Take Counsel From the Torah Ever New Each Day

Pesikta DeRav Kahana 12:12

"In the third month after they went out" (Exodus 19:1). This is what Scripture says, "Have I not written for you noble things in counsels and knowledge?" (Proverbs 22:20). If you seek to take counsel from the Torah, take it. David said: when I sought to take counsel from the Torah, I would gaze and take counsel, as it says, "In Your precepts I will meditate, and I will gaze upon Your ways" (Psalms 119:15). And it says, "In Your precepts I will contemplate" (Psalms 119:104). Ben Chuta said: if you seek to build and do not know how to lay it out, gaze into the Torah and learn, for it is written, "You shall make it with lower, second, and third stories" (Genesis 6:16). Thus, "in counsels and knowledge" (Proverbs 22:20). Another interpretation: "Have I not written for you noble things" [reading "sheloshim," thirty, as "shalishim," choice or threefold] (Proverbs 22:20).
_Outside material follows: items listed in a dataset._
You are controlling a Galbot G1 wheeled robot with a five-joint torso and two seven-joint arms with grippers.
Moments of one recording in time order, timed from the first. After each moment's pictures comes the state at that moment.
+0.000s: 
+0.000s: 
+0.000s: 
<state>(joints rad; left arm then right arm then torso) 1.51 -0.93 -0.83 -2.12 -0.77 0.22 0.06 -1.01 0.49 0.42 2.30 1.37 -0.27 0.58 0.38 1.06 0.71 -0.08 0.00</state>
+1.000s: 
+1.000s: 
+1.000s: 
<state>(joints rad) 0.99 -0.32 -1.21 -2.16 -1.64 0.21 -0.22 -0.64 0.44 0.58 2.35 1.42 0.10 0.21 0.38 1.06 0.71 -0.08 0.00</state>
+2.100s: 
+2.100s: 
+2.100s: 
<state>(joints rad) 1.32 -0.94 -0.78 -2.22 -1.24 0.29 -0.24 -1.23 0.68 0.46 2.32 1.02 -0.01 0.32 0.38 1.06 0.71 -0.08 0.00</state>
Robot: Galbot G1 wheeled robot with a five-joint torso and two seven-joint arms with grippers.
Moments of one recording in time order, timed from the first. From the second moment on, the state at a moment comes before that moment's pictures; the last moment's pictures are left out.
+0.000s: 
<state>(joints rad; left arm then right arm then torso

Rabbi said: let the Torah not be upon you like an old standing edict, but like a fresh edict that is only two or three days old. "Have I not written for you choice things" (Proverbs 22:20), as if it were written "the day before yesterday." Ben Azzai says: not like an edict that is two or three days old, but like an edict of this very day. Know this from what is written, "in the third month" (Exodus 19:1). It is not written "on that day they came," but rather "on this day they came to the wilderness of Sinai" (Exodus 19:1). And so it says, "This day the LORD your God commands you to do these statutes and ordinances" (Deuteronomy 26:16).